§ Exercise aim
What is needed is an exact copy of the entries below, from the line that contains "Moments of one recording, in" through the final line, both included, and nothing else.

§ Material provided
════════
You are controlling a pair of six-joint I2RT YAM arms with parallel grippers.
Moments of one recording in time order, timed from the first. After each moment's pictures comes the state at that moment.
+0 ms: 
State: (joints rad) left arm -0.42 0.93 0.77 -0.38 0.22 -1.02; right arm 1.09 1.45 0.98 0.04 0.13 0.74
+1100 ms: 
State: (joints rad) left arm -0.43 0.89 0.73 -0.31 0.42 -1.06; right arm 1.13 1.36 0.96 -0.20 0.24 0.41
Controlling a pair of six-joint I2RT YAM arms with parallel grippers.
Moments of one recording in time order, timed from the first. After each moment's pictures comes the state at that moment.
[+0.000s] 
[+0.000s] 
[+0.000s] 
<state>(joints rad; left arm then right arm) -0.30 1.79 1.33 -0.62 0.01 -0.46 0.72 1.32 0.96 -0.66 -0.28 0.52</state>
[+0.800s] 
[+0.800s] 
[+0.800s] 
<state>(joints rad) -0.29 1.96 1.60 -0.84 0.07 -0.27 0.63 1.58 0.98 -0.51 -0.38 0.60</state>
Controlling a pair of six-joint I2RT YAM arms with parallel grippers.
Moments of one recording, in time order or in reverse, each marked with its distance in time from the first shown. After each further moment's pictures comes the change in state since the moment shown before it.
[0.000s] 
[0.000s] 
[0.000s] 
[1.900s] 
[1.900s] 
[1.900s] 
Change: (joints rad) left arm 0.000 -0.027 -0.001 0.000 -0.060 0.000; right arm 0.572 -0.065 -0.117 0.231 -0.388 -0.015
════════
§ Solution for this task
Moments of one recording, in time order or in reverse, each marked with its distance in time from the first shown. After each further moment's pictures comes the change in state since the moment shown before it.
[0.000s] 
[0.000s] 
[0.000s] 
[1.900s] 
[1.900s] 
[1.900s] 
Change: (joints rad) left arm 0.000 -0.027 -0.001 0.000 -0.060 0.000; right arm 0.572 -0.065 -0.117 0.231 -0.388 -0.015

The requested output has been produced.